A study conducted for the California Public Utilities Commission finds that without mitigation, the distribution grids of the state’s three large investor-owned utilities will require up to $50 billion in upgrades by 2035, mainly to accommodate electric vehicle charging.
The Electrification Impacts Study, performed by energy analytics firm Kevala, was commissioned by CPUC as part of its High Distributed Energy Resources Grid Planning rulemaking, which is intended to prepare the state for large-scale transportation and building electrification.
California law requires that all new vehicles sold in-state be zero-emitting by 2035, and the state Air Resources Board is weighing a ban on sales of new natural gas-powered space and water heaters for residential and commercial use. (See Calif. Considers Zero-emission Appliance Rules.)
The study takes these high-electrification scenarios into account. Kevala and CPUC released the findings from its first part May 9 and plan to review the results in a public workshop May 17.
The findings provide preliminary estimates of the impact of widespread transportation electrification on the grids of Pacific Gas and Electric (PG&E), Southern California Edison (SCE) and San Diego Gas & Electric (SDG&E) using a “highly granular load forecast” for more than 12 million homes.
“It is important to highlight that this Part 1 analysis was conducted under unmitigated planning scenarios, which assume only traditional utility distribution infrastructure investments,” the study says. The study also assumed that existing time-of-use rates and behind-the-meter solar tariffs would be in place throughout the study period.
“It did not consider alternatives or future potential mitigation strategies such as alternative time-variant rates or dynamic rates and flexible load management strategies,” the study says.
“Across these unmitigated load scenarios, Kevala estimates up to $50 billion in traditional electricity distribution grid infrastructure investments by 2035,” it says. “This estimate reflects distribution grid needs across the PG&E, SCE and SDG&E service territories under the policy assumptions used in this report.”
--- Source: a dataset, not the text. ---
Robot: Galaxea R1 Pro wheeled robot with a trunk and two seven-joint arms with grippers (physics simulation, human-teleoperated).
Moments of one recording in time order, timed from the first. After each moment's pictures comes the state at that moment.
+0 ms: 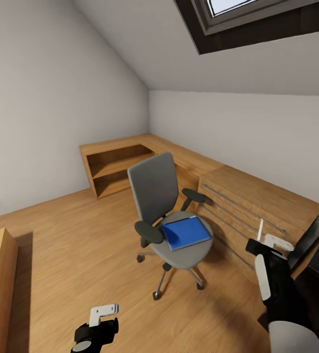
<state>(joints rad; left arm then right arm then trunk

Two high transportation electrification scenarios would require the utilities to nearly double their current spending on feeder lines, transformer banks and substations, it says.
“Secondary transformer and service upgrades alone … [comprise] an estimated $15 billion of the $50 billion … and are currently not accounted for” in the investor-owned utilities’ annual assessments of grid needs, it says.
“PG&E’s distribution circuits are projected to reach capacity sooner than SCE and SDG&E,” it says. “SDG&E is expected to have the least number of feeders reaching full capacity by 2035, with 22% compared to SCE’s 36% and PG&E’s 48% of feeders.”
The study forecasts that peak load will increase on the utilities’ distribution systems an average of 56% from 2025 to 2035 under all high-electrification and base-case scenarios.
“This dramatic increase in peak load … is primarily due to transportation electrification impacts, with over 60% of this demand coming from light-duty vehicles,” it says. “The average percent change in peak load from 2025 to 2035 for the high transportation electrification scenarios is more dramatic for PG&E (69%), followed by SDG&E (53%) and SCE (44%).”
Among the study’s recommendations is that the utilities increase their distribution planning horizons to align with those of CAISO and the California Energy Commission, which stretch from 10 to 20 years. That would help them prepare more efficiently for a distribution grid that can incorporate DERs and manage load, it says.
“The substantial difference between the estimated capacity expansion costs, in the several tens of billions of dollars, in this study and the recent filings by the [utilities] suggest there is a disconnect between the data and the current planning process,” it says.
Another recommendation is for the utilities to better incorporate the state’s policy goals in their distribution planning.
A second part of the study will build on the first part’s findings, including by developing scenarios that reflect state policy goals, state agency targets and the Energy Commission’s demand forecast.